Prove $f(x)=0$ when $f(2x^2-1)= 2xf(x)$ 
Let $f : \left[-1,1\right] \to \mathbb R$ be a continuous function. Assume that $$f(2x^2-1)= 2xf(x)$$
for all $x \in \left[-1,1\right]$. Prove that $f(x)=0$ for all $x\in[-1, 1]$.

It is simple for integer numbers. Another fact that I've noticed that
$$f(2(-x)^2-1)= (-2x)f(-x)= 2xf(x)$$
$$
x\bigg(f(x)+f(-x)\bigg) =0
$$
Hence, $f(x)$ is odd function for all $x \ne 0$.
Help me with the next step, please.
 A: Put $x=\cos(u)$, we get $f(\cos(2u))=2\cos(u)f(\cos(u))$, and by induction
$$f(\cos(2^nu))=2^n\prod_{k=0}^{n-1}\cos(2^ku)f(\cos(u)).$$ We multiply by $\sin(u)$, we use $2\sin(u)\cos(u)=\sin(2u)$, and we get that $\sin(u)f(\cos(2^nu))=\sin(2^nu)f(\cos(u))$.
Now let $k$ be an integer, and choose $\displaystyle u=\frac{2k+1}{2^n}\cdot\frac{\pi}{2}$. Then as $f(0)=0$, we get $\displaystyle f(\frac{2k+1}{2^n}\cdot\frac{\pi}{2})=0$. Now if $A=\{\frac{2k+1}{2^n}, k\geq 0, n\geq 0\}$, we know that $A\cap [0,2]$ is dense in $[0,2]$. Hence by continuity we get that $f(\cos(x\frac{\pi}{2}))=0$ for $x\in [0,2]$, and we are done.
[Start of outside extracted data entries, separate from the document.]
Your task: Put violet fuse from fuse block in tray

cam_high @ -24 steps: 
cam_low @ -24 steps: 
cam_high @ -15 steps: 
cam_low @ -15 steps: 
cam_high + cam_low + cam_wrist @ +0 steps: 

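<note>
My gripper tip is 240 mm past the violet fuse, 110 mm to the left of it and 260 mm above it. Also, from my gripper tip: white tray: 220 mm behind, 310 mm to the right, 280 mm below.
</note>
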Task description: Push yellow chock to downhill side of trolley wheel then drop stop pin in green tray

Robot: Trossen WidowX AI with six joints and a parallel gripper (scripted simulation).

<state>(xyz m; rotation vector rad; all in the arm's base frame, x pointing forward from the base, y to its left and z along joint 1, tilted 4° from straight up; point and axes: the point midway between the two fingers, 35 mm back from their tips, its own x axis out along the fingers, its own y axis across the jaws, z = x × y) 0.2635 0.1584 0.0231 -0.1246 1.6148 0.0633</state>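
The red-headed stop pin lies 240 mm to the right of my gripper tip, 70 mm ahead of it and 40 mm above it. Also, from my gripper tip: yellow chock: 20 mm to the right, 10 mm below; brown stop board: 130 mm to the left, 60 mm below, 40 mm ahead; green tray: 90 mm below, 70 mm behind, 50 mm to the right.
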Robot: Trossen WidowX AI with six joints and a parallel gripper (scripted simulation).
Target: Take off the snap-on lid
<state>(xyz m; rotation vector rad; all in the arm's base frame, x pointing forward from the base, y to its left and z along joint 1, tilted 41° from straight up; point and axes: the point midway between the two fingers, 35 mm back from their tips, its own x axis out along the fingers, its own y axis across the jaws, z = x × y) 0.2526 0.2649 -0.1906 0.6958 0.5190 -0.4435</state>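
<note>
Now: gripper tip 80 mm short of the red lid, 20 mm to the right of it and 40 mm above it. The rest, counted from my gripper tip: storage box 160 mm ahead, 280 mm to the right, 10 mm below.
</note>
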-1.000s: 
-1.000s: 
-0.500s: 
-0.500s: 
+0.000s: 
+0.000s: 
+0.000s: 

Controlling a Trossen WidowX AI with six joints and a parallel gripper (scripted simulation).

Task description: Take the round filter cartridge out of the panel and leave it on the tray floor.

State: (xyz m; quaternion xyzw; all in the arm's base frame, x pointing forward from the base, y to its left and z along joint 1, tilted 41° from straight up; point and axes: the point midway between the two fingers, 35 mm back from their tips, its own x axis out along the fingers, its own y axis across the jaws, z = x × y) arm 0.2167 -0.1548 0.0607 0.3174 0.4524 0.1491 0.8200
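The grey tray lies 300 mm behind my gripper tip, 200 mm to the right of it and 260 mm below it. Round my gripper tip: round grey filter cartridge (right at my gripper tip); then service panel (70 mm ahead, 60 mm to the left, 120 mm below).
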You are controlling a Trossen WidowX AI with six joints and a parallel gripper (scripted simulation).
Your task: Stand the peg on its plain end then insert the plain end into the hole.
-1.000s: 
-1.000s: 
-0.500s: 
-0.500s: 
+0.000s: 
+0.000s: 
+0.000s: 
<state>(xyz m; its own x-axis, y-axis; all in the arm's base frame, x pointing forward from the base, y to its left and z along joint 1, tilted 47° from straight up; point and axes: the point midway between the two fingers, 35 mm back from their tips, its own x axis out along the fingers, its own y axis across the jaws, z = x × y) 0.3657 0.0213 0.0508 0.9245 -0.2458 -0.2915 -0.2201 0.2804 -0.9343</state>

A: Let $g : \Bbb{R} \to \Bbb{R}$ be defined by $g(\theta) = f(\cos\theta)$. Then it suffices to prove that $g \equiv 0$ on $[0, \pi]$.
From the functional equation for $f$, we find that 
$$g(2\theta) = 2\cos(\theta)g(\theta) \tag{1}.$$
Now we consider the set $\mathcal{D}$ defined by
$$ \mathcal{D} = \bigg\{ \frac{2\pi k}{2^n + 1} : \text{$n \geq 1$ and $k = 1, \cdots, 2^{n-1}$ are integers} \bigg\}. $$
Notice that $\mathcal{D}$ is dense in $[0, \pi]$. Now for each $\theta = 2\pi k/(2^n + 1) \in \mathcal{D}$, we have $\sin \theta \neq 0$ and
$$ g(2^n\theta) = 2^n \cos(2^{n-1}\theta) \cdots \cos(\theta) g(\theta) = \frac{\sin(2^n \theta)}{\sin(\theta)}g(\theta). \tag{2} $$
Since $2^n \theta = 2\pi k - \theta$, we have $\cos(2^n\theta) = \cos(\theta)$ and $\sin(2^n\theta) = -\sin(\theta)$. Plugging this to $\text{(2)}$ shows that $g(\theta) = 0$ for $\theta \in \mathcal{D}$. Then by the density of $\mathcal{D}$ and the continuity of $g$, we have $g\equiv 0$ as desired.